[Items from a dataset]
########################################

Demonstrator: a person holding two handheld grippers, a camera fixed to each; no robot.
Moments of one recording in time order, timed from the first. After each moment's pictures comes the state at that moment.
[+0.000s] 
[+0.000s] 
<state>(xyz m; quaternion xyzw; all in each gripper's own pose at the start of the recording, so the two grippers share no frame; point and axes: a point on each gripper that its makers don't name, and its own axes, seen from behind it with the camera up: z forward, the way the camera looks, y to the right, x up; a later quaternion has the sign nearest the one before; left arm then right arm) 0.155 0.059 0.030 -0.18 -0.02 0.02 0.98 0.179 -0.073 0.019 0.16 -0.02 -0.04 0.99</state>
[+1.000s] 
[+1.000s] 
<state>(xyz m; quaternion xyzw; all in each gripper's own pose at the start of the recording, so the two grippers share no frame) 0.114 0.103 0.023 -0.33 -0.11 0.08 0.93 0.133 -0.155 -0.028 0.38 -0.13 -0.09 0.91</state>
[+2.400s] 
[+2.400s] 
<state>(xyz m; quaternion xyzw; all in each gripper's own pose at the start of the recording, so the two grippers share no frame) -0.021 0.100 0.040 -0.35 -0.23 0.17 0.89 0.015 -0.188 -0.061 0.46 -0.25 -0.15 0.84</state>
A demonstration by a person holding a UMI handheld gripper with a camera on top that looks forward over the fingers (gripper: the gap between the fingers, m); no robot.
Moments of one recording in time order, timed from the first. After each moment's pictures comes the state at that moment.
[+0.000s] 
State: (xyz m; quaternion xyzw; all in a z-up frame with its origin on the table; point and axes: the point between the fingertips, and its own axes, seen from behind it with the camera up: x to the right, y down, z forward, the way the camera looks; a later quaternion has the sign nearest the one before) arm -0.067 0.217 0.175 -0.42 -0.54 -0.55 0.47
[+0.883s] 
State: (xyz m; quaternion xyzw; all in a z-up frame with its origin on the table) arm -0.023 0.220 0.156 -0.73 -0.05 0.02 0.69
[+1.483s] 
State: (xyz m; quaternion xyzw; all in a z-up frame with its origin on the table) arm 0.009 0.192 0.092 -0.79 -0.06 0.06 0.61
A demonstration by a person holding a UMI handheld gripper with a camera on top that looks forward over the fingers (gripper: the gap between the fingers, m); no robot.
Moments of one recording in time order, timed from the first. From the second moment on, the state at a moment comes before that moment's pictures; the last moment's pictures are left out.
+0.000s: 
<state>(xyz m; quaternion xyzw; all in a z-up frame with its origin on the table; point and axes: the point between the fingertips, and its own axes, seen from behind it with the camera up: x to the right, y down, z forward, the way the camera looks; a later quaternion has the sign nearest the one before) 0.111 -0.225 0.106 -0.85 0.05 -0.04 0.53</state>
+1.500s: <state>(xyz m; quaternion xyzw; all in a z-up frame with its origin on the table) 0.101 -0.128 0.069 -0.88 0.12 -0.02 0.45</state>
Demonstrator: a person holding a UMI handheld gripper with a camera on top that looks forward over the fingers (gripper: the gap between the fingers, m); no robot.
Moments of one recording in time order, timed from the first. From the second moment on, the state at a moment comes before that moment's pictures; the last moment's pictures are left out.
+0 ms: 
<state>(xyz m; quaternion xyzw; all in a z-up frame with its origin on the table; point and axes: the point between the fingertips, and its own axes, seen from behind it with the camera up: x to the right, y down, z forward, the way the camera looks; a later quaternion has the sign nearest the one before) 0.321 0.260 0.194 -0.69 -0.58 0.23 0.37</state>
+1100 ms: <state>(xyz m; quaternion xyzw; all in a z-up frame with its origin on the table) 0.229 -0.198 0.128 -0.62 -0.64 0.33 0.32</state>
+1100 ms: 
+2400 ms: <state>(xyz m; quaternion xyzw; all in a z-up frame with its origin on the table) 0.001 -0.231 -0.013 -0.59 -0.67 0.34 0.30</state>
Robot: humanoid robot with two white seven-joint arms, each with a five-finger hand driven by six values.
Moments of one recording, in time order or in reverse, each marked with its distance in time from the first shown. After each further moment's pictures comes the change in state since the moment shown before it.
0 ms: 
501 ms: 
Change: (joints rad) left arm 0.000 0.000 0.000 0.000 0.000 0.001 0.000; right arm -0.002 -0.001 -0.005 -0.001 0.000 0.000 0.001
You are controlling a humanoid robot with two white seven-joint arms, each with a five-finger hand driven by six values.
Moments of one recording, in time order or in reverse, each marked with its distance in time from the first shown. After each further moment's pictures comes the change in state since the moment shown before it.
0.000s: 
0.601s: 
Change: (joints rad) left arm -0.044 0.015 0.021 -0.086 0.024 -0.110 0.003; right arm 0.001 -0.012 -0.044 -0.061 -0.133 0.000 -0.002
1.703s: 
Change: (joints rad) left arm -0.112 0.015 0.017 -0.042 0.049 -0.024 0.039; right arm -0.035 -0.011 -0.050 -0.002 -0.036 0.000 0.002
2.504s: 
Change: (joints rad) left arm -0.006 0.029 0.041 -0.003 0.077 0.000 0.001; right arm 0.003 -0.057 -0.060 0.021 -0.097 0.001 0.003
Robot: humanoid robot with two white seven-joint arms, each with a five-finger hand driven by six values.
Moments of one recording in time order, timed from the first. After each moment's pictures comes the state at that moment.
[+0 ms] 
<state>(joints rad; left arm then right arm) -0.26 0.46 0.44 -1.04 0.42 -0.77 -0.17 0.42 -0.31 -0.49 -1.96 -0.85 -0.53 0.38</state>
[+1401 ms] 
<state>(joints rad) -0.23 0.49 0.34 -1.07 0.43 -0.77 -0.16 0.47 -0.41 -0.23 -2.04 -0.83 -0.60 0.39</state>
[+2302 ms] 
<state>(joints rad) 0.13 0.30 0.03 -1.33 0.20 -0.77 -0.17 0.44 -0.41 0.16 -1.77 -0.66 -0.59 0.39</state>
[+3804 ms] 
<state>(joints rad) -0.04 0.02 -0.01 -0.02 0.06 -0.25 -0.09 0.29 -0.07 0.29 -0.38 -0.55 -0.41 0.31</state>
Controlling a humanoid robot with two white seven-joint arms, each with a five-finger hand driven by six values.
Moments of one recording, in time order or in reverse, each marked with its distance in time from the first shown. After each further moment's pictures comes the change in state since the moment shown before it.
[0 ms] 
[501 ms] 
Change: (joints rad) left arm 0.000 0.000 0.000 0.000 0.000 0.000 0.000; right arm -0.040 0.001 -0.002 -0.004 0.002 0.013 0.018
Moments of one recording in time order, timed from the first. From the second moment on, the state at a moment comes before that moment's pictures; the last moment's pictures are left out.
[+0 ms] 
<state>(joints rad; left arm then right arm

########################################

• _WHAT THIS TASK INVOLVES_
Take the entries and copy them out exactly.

• _OUTPUT_
Demonstrator: a person holding two handheld grippers, a camera fixed to each; no robot.
Moments of one recording in time order, timed from the first. After each moment's pictures comes the state at that moment.
[+0.000s] 
[+0.000s] 
<state>(xyz m; quaternion xyzw; all in each gripper's own pose at the start of the recording, so the two grippers share no frame; point and axes: a point on each gripper that its makers don't name, and its own axes, seen from behind it with the camera up: z forward, the way the camera looks, y to the right, x up; a later quaternion has the sign nearest the one before; left arm then right arm) 0.155 0.059 0.030 -0.18 -0.02 0.02 0.98 0.179 -0.073 0.019 0.16 -0.02 -0.04 0.99</state>
[+1.000s] 
[+1.000s] 
<state>(xyz m; quaternion xyzw; all in each gripper's own pose at the start of the recording, so the two grippers share no frame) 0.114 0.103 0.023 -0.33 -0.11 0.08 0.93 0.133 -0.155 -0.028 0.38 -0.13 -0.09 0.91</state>
[+2.400s] 
[+2.400s] 
<state>(xyz m; quaternion xyzw; all in each gripper's own pose at the start of the recording, so the two grippers share no frame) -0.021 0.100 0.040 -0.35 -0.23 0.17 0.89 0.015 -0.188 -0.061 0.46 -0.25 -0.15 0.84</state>
A demonstration by a person holding a UMI handheld gripper with a camera on top that looks forward over the fingers (gripper: the gap between the fingers, m); no robot.
Moments of one recording in time order, timed from the first. After each moment's pictures comes the state at that moment.
[+0.000s] 
State: (xyz m; quaternion xyzw; all in a z-up frame with its origin on the table; point and axes: the point between the fingertips, and its own axes, seen from behind it with the camera up: x to the right, y down, z forward, the way the camera looks; a later quaternion has the sign nearest the one before) arm -0.067 0.217 0.175 -0.42 -0.54 -0.55 0.47
[+0.883s] 
State: (xyz m; quaternion xyzw; all in a z-up frame with its origin on the table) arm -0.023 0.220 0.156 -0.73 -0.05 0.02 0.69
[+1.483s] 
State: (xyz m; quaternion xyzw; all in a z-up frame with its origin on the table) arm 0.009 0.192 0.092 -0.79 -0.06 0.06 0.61
A demonstration by a person holding a UMI handheld gripper with a camera on top that looks forward over the fingers (gripper: the gap between the fingers, m); no robot.
Moments of one recording in time order, timed from the first. From the second moment on, the state at a moment comes before that moment's pictures; the last moment's pictures are left out.
+0.000s: 
<state>(xyz m; quaternion xyzw; all in a z-up frame with its origin on the table; point and axes: the point between the fingertips, and its own axes, seen from behind it with the camera up: x to the right, y down, z forward, the way the camera looks; a later quaternion has the sign nearest the one before) 0.111 -0.225 0.106 -0.85 0.05 -0.04 0.53</state>
+1.500s: <state>(xyz m; quaternion xyzw; all in a z-up frame with its origin on the table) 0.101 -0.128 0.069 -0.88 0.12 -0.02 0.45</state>
Demonstrator: a person holding a UMI handheld gripper with a camera on top that looks forward over the fingers (gripper: the gap between the fingers, m); no robot.
Moments of one recording in time order, timed from the first. From the second moment on, the state at a moment comes before that moment's pictures; the last moment's pictures are left out.
+0 ms: 
<state>(xyz m; quaternion xyzw; all in a z-up frame with its origin on the table; point and axes: the point between the fingertips, and its own axes, seen from behind it with the camera up: x to the right, y down, z forward, the way the camera looks; a later quaternion has the sign nearest the one before) 0.321 0.260 0.194 -0.69 -0.58 0.23 0.37</state>
+1100 ms: <state>(xyz m; quaternion xyzw; all in a z-up frame with its origin on the table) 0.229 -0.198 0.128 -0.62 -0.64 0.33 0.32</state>
+1100 ms: 
+2400 ms: <state>(xyz m; quaternion xyzw; all in a z-up frame with its origin on the table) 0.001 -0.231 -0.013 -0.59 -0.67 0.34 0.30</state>
Robot: humanoid robot with two white seven-joint arms, each with a five-finger hand driven by six values.
Moments of one recording, in time order or in reverse, each marked with its distance in time from the first shown. After each further moment's pictures comes the change in state since the moment shown before it.
0 ms: 
501 ms: 
Change: (joints rad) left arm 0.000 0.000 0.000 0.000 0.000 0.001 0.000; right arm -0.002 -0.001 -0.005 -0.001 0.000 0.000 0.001
You are controlling a humanoid robot with two white seven-joint arms, each with a five-finger hand driven by six values.
Moments of one recording, in time order or in reverse, each marked with its distance in time from the first shown. After each further moment's pictures comes the change in state since the moment shown before it.
0.000s: 
0.601s: 
Change: (joints rad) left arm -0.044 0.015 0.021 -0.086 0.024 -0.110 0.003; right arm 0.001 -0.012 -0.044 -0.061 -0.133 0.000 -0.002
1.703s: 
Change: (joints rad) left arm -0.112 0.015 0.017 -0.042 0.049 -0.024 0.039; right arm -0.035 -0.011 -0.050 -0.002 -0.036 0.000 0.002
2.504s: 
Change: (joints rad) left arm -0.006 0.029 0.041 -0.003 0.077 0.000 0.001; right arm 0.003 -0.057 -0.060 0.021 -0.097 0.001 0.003
Robot: humanoid robot with two white seven-joint arms, each with a five-finger hand driven by six values.
Moments of one recording in time order, timed from the first. After each moment's pictures comes the state at that moment.
[+0 ms] 
<state>(joints rad; left arm then right arm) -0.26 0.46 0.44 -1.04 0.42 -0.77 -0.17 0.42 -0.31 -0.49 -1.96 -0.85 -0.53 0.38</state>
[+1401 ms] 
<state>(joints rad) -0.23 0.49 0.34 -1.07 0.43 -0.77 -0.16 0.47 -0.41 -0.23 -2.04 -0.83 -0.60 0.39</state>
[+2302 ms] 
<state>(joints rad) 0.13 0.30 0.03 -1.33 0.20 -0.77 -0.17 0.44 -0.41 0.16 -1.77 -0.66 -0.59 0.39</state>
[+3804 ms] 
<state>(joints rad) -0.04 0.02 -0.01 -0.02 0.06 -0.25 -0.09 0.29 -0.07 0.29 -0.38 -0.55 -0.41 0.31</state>
Controlling a humanoid robot with two white seven-joint arms, each with a five-finger hand driven by six values.
Moments of one recording, in time order or in reverse, each marked with its distance in time from the first shown. After each further moment's pictures comes the change in state since the moment shown before it.
[0 ms] 
[501 ms] 
Change: (joints rad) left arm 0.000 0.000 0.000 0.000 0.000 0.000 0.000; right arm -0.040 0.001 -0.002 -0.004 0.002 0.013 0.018
Moments of one recording in time order, timed from the first. From the second moment on, the state at a moment comes before that moment's pictures; the last moment's pictures are left out.
[+0 ms] 
<state>(joints rad; left arm then right arm

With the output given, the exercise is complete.